> _Directions_
Aside from the pictures, copy the listing exactly.

──────────────────────────────

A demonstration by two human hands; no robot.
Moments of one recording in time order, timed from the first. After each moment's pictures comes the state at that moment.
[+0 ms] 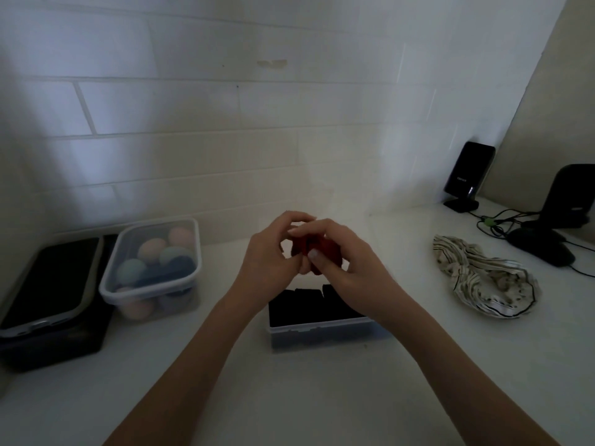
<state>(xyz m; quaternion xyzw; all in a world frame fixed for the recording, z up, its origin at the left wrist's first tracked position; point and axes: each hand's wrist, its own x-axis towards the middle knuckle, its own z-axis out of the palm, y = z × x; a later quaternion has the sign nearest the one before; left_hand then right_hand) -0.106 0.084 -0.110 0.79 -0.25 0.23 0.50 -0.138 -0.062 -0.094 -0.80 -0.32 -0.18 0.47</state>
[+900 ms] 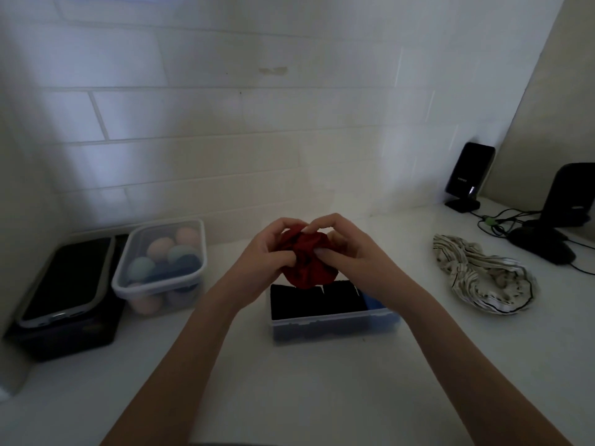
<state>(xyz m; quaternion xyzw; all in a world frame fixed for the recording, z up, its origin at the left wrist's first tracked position) -0.110 0.096 -0.107 0.64 -0.22 -0.05 0.73 -0.133 -0.075 -0.087 -0.78 -0.26 -0.04 0.57</state>
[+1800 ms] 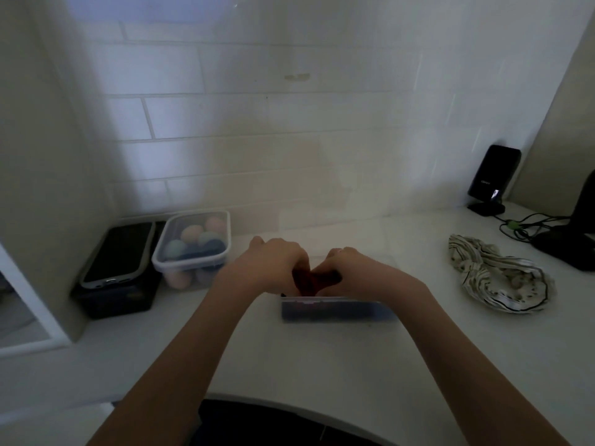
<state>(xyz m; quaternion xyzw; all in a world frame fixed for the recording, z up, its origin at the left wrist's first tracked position) -0.146 0.093 -0.078 0.98 -0.17 -0.02 -0.02 -0.131 -0.064 -0.099 -0.95 -0.28 0.08 0.14</state>
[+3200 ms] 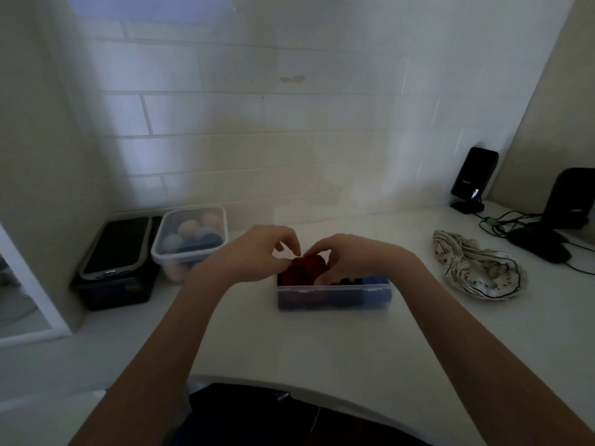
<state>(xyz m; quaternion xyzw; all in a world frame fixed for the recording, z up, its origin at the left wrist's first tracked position) -0.156 0.121 -0.081 0.94 -0.21 0.04 0.25 -0.132 -0.070 -0.074 -0.94 -0.23 0.15 0.19</state>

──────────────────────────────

> _Exercise output_
A demonstration by two human hands; no robot.
Moments of one recording in time order, timed from the first. After each moment's pictures comes the state at that moment.
[+0 ms] 
<state>(xyz m; quaternion xyzw; all in a world frame fixed for the recording, z up, its origin at the left wrist's first tracked position; point and axes: each hand's wrist, its own x-axis towards the middle knuckle, its own z-axis out of the palm, y = z × x; a later quaternion has the sign nearest the one before; left_hand then right_hand) -0.106 0.084 -0.110 0.79 -0.25 0.23 0.50 -0.138 -0.062 -0.094 -0.80 -0.32 -0.18 0.47</state>
[+900 ms] 
<state>(xyz m; quaternion xyzw; all in a world frame fixed for the recording, z up, its origin at the left wrist's first tracked position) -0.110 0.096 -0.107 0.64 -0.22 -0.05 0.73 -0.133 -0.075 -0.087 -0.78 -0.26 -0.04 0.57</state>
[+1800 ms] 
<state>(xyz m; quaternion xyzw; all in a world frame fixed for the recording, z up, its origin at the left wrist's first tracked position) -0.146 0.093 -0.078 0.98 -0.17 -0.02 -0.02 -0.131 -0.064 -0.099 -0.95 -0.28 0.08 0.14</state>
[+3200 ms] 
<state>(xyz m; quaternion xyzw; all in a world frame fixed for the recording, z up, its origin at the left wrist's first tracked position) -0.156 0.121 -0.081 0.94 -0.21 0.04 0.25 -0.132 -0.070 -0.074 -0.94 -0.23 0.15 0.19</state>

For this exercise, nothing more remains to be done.